[Opening LISTED ENTRIES section]

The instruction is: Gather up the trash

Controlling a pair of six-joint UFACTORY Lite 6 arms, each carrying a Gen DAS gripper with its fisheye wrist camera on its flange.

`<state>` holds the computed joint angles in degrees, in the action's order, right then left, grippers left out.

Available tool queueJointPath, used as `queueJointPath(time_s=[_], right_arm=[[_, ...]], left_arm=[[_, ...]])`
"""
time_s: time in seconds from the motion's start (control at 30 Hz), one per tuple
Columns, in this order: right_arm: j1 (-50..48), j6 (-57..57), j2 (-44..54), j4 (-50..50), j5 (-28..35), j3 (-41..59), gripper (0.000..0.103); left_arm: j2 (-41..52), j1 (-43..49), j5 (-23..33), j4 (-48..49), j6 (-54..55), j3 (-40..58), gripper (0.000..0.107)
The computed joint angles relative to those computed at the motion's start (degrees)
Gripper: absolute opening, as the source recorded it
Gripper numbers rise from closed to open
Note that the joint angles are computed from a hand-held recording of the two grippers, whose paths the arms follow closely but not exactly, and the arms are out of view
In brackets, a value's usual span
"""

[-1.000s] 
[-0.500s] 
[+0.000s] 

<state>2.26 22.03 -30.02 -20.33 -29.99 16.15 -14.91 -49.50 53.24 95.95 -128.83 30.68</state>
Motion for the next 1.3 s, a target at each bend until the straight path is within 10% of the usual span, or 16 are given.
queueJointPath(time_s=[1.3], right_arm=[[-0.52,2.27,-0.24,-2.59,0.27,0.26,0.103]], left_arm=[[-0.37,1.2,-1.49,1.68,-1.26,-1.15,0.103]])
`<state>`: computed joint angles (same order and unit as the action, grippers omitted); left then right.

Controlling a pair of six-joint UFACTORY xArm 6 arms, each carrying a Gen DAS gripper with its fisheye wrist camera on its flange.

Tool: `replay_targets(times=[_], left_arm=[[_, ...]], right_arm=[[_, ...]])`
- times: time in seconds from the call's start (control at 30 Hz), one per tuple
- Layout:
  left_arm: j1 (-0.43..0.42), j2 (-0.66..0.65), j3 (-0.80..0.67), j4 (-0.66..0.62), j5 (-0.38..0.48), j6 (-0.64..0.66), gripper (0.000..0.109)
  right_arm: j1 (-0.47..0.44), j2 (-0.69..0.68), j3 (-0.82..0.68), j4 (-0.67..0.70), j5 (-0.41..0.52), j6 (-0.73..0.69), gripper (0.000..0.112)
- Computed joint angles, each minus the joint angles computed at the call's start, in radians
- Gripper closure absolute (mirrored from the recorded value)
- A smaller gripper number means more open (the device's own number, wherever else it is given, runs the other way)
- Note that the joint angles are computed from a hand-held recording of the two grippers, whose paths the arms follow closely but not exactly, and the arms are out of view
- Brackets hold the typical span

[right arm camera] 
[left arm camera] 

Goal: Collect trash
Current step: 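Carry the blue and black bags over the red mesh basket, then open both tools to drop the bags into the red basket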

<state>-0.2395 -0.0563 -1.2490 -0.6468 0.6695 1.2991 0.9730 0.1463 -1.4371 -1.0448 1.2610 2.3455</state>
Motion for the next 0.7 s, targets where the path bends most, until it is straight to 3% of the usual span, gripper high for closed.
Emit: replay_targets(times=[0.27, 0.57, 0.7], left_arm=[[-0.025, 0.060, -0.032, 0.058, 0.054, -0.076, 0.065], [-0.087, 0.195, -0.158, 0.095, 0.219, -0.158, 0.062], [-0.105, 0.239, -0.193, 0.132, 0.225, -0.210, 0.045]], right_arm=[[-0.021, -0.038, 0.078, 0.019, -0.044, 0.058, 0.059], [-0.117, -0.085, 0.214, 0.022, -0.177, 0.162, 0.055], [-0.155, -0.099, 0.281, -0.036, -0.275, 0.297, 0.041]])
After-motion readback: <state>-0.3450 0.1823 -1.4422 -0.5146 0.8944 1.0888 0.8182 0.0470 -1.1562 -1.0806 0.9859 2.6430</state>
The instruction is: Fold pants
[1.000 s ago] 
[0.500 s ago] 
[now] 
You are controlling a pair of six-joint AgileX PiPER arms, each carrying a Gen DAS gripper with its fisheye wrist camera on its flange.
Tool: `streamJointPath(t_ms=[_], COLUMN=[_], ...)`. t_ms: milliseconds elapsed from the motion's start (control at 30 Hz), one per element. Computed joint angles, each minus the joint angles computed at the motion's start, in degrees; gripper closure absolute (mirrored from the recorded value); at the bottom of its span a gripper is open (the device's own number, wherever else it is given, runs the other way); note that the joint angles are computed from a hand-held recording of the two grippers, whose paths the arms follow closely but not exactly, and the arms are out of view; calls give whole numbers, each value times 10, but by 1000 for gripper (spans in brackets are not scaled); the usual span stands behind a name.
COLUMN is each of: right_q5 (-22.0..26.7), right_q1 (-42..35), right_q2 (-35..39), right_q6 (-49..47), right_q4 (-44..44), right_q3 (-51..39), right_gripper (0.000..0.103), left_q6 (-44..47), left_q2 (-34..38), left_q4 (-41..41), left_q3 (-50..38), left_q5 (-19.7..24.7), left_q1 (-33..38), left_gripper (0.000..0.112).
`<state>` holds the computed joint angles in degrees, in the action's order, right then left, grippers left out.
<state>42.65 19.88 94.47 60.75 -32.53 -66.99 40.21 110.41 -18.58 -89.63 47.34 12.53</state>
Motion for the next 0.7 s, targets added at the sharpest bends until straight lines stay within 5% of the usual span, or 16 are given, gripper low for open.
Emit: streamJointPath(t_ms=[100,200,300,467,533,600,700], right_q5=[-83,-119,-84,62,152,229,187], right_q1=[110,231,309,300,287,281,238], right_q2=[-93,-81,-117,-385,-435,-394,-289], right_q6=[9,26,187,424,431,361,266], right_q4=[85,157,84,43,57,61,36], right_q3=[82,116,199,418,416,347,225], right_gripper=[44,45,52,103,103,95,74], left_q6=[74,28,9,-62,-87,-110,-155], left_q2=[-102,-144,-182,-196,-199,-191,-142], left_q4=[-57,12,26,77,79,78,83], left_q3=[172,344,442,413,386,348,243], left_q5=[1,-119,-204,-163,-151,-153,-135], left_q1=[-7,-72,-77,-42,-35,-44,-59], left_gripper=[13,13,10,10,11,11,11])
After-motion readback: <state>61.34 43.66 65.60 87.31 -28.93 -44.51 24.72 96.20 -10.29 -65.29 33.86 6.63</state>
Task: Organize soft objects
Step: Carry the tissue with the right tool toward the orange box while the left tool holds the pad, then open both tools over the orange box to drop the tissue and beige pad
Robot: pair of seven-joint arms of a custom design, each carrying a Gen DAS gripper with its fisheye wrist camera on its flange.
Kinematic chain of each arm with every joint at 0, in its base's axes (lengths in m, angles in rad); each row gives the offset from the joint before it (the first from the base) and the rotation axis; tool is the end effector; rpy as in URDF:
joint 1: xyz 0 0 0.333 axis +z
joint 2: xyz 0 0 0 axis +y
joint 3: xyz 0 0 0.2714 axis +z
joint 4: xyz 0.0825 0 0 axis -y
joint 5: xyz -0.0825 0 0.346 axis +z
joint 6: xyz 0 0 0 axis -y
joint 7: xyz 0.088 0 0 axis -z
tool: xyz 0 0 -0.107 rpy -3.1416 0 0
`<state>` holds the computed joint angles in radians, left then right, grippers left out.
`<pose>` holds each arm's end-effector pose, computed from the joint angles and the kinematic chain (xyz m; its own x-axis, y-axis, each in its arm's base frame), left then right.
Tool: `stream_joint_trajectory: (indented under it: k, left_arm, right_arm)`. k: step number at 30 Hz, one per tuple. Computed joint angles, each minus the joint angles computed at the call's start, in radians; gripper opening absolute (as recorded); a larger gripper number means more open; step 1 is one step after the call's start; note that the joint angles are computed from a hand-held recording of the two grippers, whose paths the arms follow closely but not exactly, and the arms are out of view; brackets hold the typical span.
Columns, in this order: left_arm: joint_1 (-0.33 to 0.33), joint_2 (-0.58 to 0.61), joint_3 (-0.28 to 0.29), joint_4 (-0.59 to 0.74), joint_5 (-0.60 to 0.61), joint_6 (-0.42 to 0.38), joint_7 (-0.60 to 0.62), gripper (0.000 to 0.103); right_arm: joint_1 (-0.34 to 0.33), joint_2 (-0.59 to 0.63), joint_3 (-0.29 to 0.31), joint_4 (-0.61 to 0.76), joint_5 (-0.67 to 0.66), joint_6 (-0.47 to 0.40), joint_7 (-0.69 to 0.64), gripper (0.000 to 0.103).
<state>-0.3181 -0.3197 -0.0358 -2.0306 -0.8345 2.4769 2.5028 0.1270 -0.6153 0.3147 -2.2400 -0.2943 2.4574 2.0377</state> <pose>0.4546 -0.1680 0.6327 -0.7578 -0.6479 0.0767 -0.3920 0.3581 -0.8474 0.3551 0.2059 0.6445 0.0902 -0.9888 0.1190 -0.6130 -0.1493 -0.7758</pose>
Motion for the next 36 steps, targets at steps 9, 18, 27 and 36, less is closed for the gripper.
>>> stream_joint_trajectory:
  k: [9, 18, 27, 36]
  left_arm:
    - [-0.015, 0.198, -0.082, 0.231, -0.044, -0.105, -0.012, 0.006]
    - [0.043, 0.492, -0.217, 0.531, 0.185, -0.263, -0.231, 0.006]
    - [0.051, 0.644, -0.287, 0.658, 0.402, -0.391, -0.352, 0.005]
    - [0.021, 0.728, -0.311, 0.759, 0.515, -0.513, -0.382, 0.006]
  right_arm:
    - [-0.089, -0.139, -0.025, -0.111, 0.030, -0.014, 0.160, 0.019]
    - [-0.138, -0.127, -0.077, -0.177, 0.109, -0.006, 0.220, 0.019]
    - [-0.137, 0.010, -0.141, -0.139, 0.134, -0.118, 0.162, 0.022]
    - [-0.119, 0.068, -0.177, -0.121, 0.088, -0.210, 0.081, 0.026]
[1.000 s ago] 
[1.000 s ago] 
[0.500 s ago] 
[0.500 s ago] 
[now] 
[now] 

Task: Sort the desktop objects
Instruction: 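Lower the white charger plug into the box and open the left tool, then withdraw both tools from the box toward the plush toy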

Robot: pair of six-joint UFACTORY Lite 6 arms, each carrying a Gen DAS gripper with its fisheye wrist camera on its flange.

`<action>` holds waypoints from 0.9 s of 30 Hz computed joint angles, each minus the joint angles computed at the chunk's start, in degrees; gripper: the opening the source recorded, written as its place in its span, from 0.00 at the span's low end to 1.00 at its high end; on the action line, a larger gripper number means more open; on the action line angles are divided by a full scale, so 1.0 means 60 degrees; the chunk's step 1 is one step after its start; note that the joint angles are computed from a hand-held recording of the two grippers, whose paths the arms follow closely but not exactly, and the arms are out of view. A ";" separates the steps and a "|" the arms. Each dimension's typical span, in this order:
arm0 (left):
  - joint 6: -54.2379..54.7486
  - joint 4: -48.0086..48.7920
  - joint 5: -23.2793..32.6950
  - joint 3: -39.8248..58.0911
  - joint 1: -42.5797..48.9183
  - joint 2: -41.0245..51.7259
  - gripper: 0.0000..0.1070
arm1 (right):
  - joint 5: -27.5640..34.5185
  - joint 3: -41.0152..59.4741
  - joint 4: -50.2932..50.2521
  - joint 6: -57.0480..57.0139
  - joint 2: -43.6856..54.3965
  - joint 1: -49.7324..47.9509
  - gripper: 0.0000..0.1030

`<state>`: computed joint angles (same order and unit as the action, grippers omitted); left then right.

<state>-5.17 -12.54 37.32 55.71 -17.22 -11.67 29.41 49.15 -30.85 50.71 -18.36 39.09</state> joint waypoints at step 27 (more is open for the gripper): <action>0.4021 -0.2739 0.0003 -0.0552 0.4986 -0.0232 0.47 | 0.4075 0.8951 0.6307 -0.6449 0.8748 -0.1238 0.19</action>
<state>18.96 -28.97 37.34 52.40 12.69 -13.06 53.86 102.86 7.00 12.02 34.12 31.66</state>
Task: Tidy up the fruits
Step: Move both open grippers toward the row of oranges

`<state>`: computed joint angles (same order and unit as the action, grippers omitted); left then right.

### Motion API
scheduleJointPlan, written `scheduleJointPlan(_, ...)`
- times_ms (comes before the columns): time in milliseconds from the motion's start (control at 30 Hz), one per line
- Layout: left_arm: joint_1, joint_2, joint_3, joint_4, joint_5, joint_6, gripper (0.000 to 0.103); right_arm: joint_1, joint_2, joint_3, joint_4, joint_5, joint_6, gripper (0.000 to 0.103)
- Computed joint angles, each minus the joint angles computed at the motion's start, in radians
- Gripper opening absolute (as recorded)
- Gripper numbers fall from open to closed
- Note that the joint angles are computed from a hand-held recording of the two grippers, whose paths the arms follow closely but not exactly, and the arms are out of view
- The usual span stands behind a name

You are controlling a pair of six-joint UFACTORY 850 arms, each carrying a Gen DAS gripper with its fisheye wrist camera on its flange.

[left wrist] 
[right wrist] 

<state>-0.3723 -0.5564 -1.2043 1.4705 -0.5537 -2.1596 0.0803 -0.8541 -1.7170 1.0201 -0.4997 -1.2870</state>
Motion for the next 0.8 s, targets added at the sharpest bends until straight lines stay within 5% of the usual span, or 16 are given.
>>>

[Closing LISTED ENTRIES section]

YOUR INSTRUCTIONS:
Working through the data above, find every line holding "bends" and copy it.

YOUR RESPONSE:
Motion for the next 0.7 s, targets where the path bends most, until it is straight to 3% of the usual span, gripper high for closed.
Motion for the next 0.7 s, targets added at the sharpest bends until straight lines stay within 5% of the usual span, or 16 are given, gripper low for open.
Motion for the next 0.8 s, targets added at the sharpest bends until straight lines stay within 5% of the usual span, or 16 are given.

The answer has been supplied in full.